- _INSTRUCTIONS FOR THE TASK_
Would you please output the lines of the data below from the one containing "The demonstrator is" to the end, exactly and with nothing added?

- _SOURCE MATERIAL_
::::
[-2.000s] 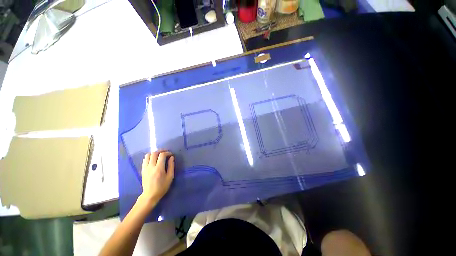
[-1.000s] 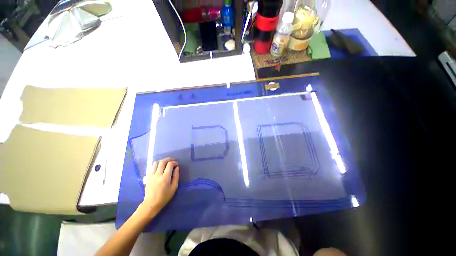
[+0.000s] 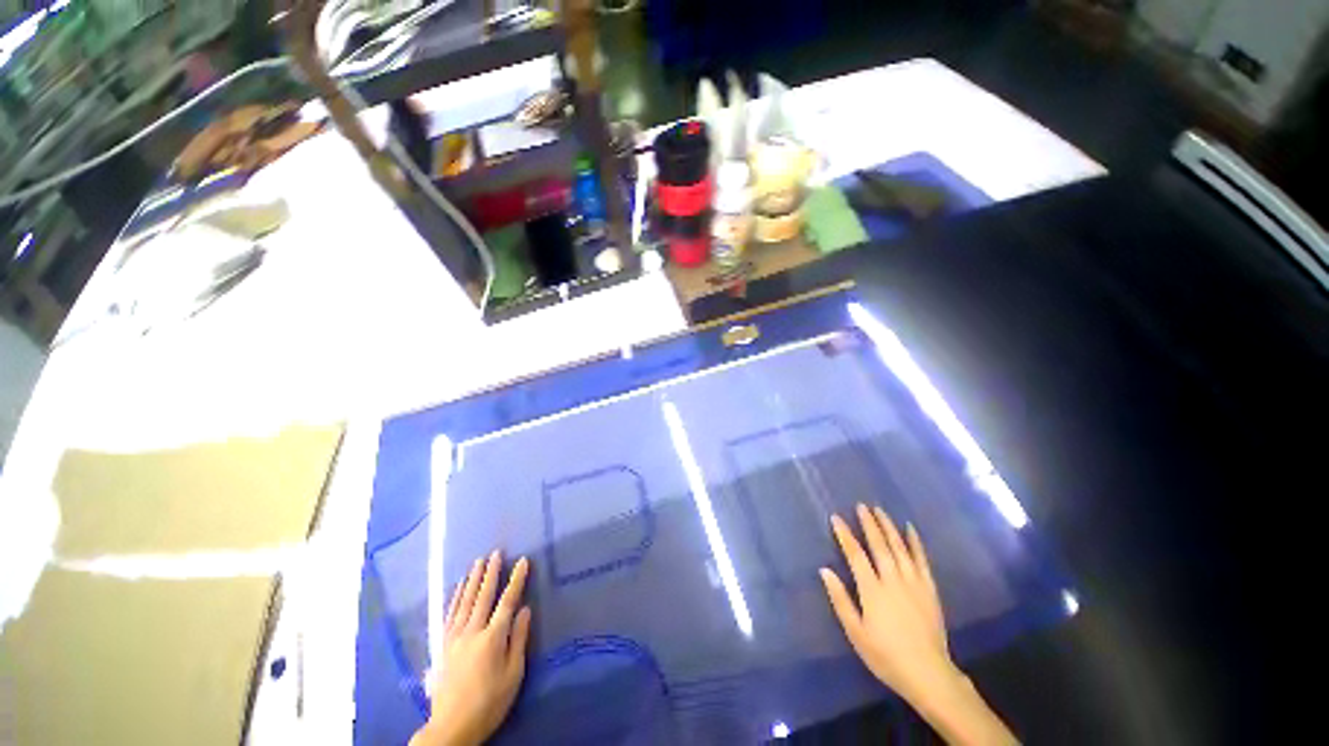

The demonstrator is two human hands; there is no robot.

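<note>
The transparent blue sewing template (image 3: 583, 394) lies closed and flat in front of me, with bright glare strips and dark pocket-shaped outlines. Its brown hinge edge (image 3: 794, 303) runs along the far side. My left hand (image 3: 481, 649) rests flat on the left part of the template, beside the smaller outline. My right hand (image 3: 892, 605) rests on the right part, fingers spread, over the lower right of the larger outline. Neither hand grips anything. Fabric under the sheet shows only as a greyish area.
Khaki fabric panels (image 3: 139, 656) lie at the left on the white worktable (image 3: 343, 321). A dark desk rack (image 3: 503, 182), a black and red flask (image 3: 684, 197), white nozzle bottles (image 3: 733, 204) and a green cloth (image 3: 834, 219) stand or lie beyond the template. The glossy black table (image 3: 1166, 437) extends right.
My right hand has come into view and lies on the template. My left hand stays on the template's left part. The view has tilted up, showing more of the rack and background.
</note>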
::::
- _TASK RESPONSE_
The demonstrator is two human hands; there is no robot.

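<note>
The transparent blue sewing template (image 3: 583, 394) lies closed and flat in front of me, with bright glare strips and dark pocket-shaped outlines. Its brown hinge edge (image 3: 794, 303) runs along the far side. My left hand (image 3: 481, 649) rests flat on the left part of the template, beside the smaller outline. My right hand (image 3: 892, 605) rests on the right part, fingers spread, over the lower right of the larger outline. Neither hand grips anything. Fabric under the sheet shows only as a greyish area.
Khaki fabric panels (image 3: 139, 656) lie at the left on the white worktable (image 3: 343, 321). A dark desk rack (image 3: 503, 182), a black and red flask (image 3: 684, 197), white nozzle bottles (image 3: 733, 204) and a green cloth (image 3: 834, 219) stand or lie beyond the template. The glossy black table (image 3: 1166, 437) extends right.
My right hand has come into view and lies on the template. My left hand stays on the template's left part. The view has tilted up, showing more of the rack and background.
</note>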

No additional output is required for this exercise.